- **Work task**
From the entries below, write out exactly the lines between the line holding "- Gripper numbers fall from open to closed" and the line holding "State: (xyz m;", inclusive, excluding any pictures.

- **Dataset records**
----
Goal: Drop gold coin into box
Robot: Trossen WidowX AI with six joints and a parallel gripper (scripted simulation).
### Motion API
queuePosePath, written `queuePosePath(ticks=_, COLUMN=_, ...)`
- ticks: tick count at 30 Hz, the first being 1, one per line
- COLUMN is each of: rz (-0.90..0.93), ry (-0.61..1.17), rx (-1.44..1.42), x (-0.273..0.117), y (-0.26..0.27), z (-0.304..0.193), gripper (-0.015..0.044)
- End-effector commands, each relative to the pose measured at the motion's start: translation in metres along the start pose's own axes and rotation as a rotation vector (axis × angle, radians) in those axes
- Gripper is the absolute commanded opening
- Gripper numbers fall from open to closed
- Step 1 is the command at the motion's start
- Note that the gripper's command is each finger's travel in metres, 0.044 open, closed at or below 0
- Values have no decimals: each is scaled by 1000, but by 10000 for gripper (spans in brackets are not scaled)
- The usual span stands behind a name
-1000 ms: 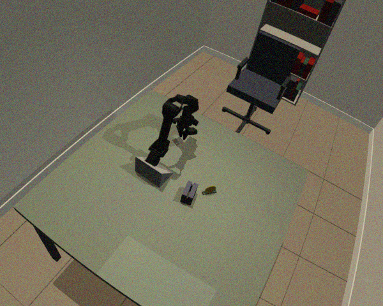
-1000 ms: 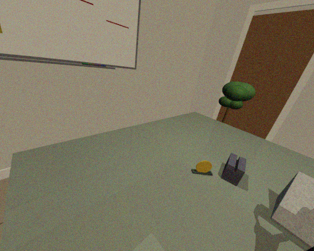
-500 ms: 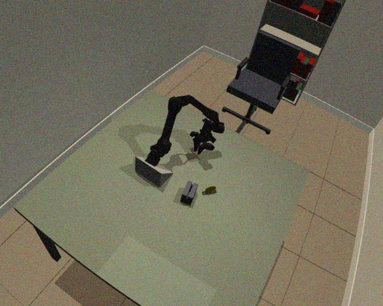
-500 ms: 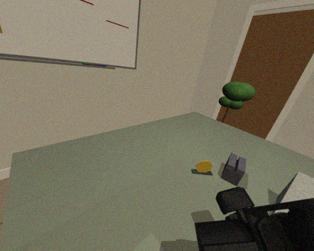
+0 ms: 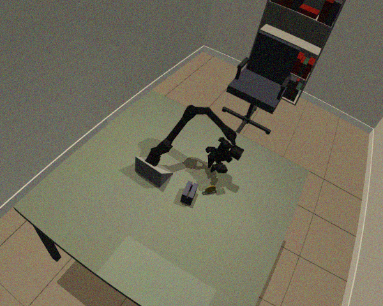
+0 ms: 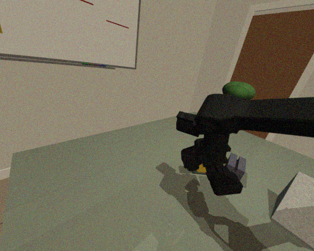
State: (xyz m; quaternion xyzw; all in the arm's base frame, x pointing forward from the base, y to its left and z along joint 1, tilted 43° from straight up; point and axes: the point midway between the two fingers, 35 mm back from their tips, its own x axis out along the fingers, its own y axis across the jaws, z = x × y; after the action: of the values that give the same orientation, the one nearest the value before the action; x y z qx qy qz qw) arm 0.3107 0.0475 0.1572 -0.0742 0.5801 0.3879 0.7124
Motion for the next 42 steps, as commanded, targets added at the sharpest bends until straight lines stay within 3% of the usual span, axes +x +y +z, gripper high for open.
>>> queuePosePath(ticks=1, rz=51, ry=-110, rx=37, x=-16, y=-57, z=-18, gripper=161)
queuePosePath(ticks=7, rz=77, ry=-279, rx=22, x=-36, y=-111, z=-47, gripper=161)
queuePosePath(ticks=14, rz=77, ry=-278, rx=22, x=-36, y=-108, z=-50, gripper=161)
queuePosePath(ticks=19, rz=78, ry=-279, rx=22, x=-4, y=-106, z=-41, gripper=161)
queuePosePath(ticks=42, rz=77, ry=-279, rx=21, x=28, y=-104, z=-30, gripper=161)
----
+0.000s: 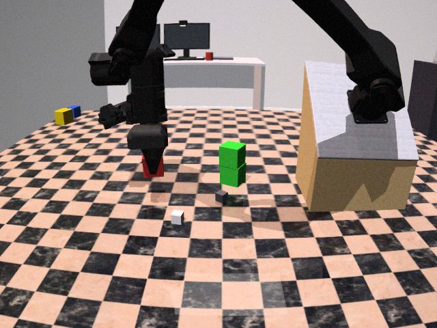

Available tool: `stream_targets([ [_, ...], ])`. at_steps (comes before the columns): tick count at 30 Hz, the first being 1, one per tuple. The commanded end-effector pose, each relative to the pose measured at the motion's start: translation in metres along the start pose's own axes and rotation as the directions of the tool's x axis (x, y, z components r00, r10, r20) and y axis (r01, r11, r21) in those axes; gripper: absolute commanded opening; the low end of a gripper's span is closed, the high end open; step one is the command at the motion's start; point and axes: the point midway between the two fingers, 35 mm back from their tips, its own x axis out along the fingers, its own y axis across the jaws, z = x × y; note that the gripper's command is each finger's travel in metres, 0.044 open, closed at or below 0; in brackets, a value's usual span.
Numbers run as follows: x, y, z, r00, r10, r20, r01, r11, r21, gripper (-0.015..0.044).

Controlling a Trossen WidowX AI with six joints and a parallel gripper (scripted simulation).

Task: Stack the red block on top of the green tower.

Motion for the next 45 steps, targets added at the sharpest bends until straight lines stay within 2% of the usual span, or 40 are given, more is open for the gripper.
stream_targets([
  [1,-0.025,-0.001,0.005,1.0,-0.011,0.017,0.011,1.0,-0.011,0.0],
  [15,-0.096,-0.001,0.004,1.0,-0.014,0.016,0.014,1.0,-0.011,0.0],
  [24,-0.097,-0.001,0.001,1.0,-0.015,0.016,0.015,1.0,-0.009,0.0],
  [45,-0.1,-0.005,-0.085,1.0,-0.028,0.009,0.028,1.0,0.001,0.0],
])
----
- **Exercise response**
- Gripper numbers fall from open to closed
- Step 1 is the command at the motion's start
- Note that the gripper's command is each finger's travel in metres, 0.044 open, closed at or below 0
- Values have no decimals: each is scaled by 1000, but by 10000 for gripper (spans in brackets are not scaled)
- The usual span stands behind a name
-1000 ms: 
-1000 ms: 
-500 ms: 
-500 ms: 
+0 ms: 
+0 ms: 
State: (xyz m; quaternion xyzw; all in the arm's base frame, x pointing forward from the base, y to its left and z along joint 1, tilted 43° from straight up; point and axes: the point midway between the two fingers, 35 mm back from their tips, its own x axis out along the fingers, its own y axis across the jaws, z = x × y; after the action: of the values that give the same orientation, the one nearest the value before the action; x y z qx qy qz qw) arm 0.3107 0.0475 0.1572 -0.0742 0.5801 0.3879 0.7124

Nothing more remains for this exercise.